Problem details —
Only one span of the material below is wanted. Output it exactly, from the line with "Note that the" through the line with "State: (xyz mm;", without any pictures.

Given material —
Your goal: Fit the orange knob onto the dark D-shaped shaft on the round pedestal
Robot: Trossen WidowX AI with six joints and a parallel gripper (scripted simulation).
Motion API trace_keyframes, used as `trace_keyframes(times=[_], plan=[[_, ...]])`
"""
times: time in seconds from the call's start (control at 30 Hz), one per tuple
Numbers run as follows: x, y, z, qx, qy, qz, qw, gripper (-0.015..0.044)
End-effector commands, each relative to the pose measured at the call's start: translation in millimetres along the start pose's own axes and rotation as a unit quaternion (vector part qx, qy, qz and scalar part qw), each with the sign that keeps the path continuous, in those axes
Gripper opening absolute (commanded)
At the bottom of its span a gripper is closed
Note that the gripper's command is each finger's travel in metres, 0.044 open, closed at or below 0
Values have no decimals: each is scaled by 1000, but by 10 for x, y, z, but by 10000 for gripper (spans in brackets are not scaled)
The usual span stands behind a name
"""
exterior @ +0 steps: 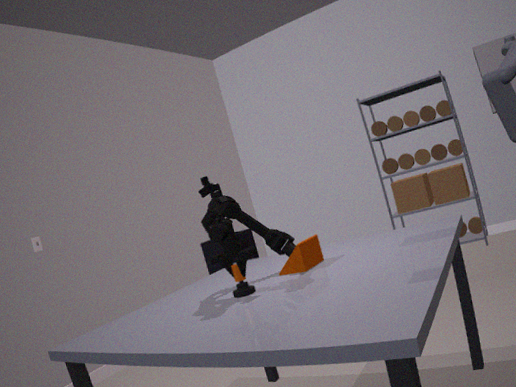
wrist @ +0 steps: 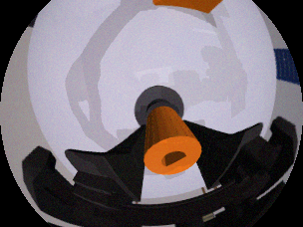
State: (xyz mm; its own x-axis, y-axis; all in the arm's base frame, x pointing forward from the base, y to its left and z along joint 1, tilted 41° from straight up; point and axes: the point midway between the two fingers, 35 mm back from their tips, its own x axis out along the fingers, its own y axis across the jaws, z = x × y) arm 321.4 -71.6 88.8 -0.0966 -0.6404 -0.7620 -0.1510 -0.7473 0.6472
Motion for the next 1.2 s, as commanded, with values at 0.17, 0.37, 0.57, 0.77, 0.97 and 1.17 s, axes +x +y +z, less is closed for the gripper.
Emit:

Answer to this problem —
Note that the gripper's command is each finger's travel in metres, 0.044 open, closed at or below 0
Values have no decimals: each is scaled by 1000, but by 10 for x, y, z, but by 10000 for gripper (spans in brackets are not scaled)
The usual span stands behind a name
"""
exterior @ +0 steps: 
wrist @ +0 steps: 
State: (xyz mm; its own x-axis, y-axis; all in the arm's base frame, x pointing forward from the base, y to its left and z along joint 1, tilted 41° from straight up; point and axes: the point midway between the two fingers, 35 mm back from their tips, its own x axis out along the fingers, its own y axis across the jaws, z = x × y) arm 321.4 -71.6 88.8 -0.0966 -0.6404 -0.7620 -0.1510 -0.7473 0.6472

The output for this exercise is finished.